Descrizione progetto (Article)
Cells continuously experience stress and damage from number of sources, such as UV light, irradiation, or oxidative by-products of metabolism. This endangers genome stability and could cause DNA breaks such as double strand breaks (DSBs). DSBs are the most harmful because their inaccurate repair can lead to chromosomal translocations.
The EU-funded 'Nuclear architecture in DNA repair and formation of chromosomal translocations' (NADRCT) project investigates the role of nuclear architecture in the sensing and repair of DSBs. Preliminary findings suggest that nuclear compartmentalisation may contribute to the mechanism linking DNA damage response (DDR) and DNA repair.
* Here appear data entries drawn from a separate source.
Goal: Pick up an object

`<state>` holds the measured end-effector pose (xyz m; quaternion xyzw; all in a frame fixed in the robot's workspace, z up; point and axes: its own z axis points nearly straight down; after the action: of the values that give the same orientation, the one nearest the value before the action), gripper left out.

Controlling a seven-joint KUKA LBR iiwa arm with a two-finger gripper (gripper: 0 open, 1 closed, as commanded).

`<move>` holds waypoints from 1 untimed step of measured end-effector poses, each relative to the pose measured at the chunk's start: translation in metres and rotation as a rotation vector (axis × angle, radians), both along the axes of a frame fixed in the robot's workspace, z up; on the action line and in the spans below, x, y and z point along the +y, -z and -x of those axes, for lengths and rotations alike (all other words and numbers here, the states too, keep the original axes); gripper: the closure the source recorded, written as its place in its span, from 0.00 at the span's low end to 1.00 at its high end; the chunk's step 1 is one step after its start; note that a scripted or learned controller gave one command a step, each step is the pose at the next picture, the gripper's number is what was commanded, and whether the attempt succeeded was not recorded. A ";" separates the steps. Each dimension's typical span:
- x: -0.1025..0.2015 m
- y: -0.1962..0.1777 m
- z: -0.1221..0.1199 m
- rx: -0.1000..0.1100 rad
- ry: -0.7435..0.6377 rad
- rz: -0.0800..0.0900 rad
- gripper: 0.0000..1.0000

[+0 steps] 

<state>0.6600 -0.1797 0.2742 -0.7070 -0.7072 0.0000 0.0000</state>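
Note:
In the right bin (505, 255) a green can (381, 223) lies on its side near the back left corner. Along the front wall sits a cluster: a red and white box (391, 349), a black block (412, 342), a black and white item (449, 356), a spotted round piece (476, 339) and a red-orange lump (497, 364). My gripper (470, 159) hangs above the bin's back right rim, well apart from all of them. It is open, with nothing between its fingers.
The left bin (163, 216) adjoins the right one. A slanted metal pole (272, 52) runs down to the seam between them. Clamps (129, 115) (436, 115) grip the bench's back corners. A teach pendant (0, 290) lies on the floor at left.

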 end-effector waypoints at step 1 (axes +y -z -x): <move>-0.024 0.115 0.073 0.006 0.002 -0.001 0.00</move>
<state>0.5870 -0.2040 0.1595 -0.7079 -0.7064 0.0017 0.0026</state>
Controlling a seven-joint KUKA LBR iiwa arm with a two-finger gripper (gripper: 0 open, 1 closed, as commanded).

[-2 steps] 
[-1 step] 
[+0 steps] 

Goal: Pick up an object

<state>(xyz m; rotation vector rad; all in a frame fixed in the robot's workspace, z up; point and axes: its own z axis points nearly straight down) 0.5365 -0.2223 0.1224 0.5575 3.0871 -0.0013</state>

Researchers developed an experimental system to induce DSBs at specific locations and follow its repair. During first project period, they identified new repair factors involved in chromatin de-condensation. For instance, the polymerases TNKS 1 and 2 were found to be recruited to DNA lesions by the check-point protein MDC1 to promote reparative recombination. The same TNKS proteins counteract de-condensation and facilitate bridging of distal broken DNA ends.
Using this system, researchers' visualised how breaks are recognised and repaired in the two different sub-compartments: the nuclear lamina and the nuclear pores. They showed that the DDR induced by a break inflicted at the nuclear lamina is delayed and the nuclear pores appear to be an activating microenvironment for DDR and repair.
Finally, siRNA screening helped identify novel chromatin related proteins whose down regulation led to persistent and unrepaired DSBs. This approach revealed several novel proteins that are currently being investigated.
Project outcomes revealed the role of chromatin structure in the differential regulation of DDR and repair at the two distinct compartments of the nuclear periphery. They reveal a new level of regulation of DSB repair through spatial organisation of DNA in the nucleus. This has important implications for the development of gene-based therapies.